Activity: A single number is the required answer: the count of lines in the listing below that hold the string "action".

─── Source data

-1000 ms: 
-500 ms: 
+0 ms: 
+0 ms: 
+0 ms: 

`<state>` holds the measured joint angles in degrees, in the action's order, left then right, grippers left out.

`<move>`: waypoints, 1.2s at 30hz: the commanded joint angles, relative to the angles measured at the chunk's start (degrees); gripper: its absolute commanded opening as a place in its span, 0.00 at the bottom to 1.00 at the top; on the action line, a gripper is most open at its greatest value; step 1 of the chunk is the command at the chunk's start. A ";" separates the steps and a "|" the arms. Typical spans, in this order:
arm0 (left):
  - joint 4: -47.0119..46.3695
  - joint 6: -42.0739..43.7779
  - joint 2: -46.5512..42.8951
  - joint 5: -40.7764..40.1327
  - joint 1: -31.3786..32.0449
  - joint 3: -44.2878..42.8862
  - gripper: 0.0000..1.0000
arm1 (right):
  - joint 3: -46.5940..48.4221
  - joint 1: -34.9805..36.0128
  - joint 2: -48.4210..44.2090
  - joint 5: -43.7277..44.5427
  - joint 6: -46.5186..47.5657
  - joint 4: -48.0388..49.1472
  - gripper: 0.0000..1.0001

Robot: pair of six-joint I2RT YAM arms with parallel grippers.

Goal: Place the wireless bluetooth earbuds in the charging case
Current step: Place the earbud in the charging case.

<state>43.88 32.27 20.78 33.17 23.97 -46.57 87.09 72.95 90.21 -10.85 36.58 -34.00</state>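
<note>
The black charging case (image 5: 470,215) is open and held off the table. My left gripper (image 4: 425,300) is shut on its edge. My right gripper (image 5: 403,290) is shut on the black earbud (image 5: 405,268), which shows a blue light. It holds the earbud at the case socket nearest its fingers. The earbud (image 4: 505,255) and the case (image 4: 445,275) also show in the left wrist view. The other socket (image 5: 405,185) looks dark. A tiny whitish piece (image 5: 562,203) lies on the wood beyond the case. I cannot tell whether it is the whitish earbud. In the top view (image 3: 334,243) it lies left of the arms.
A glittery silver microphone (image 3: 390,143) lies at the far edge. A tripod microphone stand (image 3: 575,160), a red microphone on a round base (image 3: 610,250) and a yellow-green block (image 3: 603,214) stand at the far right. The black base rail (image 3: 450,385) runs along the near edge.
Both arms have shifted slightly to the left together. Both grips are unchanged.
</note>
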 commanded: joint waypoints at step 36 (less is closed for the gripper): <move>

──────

Solution to this task: 2